§ **WHAT YOU SHOULD DO**
Lines with the string "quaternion" are to be identified in the listing and copied.
■ ■ ■
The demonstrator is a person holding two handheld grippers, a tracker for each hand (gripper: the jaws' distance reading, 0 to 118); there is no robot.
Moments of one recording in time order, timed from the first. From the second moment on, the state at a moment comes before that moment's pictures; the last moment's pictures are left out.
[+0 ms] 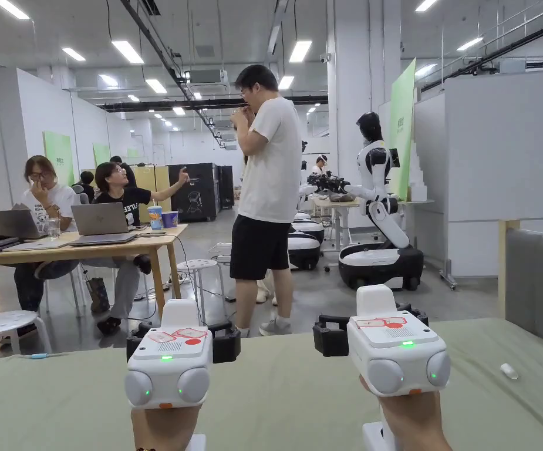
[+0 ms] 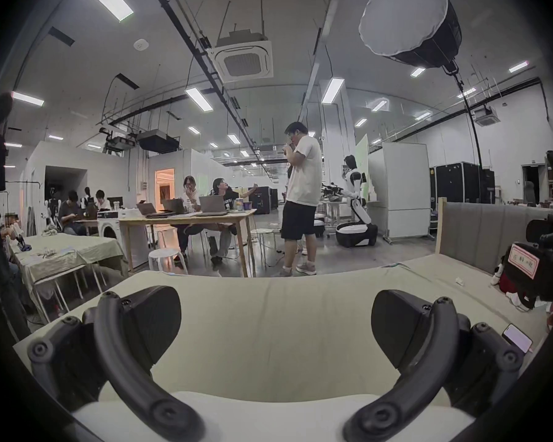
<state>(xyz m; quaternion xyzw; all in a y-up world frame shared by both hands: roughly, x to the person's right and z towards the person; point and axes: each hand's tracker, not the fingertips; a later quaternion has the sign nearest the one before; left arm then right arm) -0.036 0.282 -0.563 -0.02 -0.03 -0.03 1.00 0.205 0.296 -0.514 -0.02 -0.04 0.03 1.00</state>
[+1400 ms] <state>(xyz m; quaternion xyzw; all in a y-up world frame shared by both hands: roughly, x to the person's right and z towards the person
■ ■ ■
§ **WRITTEN RESPONSE**
<state>(xyz m; quaternion xyzw; all in a y-up world frame shared by both hands: roughly, x to the person's right and z towards the person; point and axes: each hand's tracker, not the fingertips; a later quaternion has the sign nearest the one before; left arm then right arm) -0.036 0.282 -0.563 -0.02 -0.03 -0.03 1.00 0.205 0.296 -0.514 -0.02 -0.04 0.03 1.00</state>
[+1400 ms] <state>(xyz m; quaternion xyzw; all in a y-up world frame shared by both hands: roughly, x to the person's right and z towards the person

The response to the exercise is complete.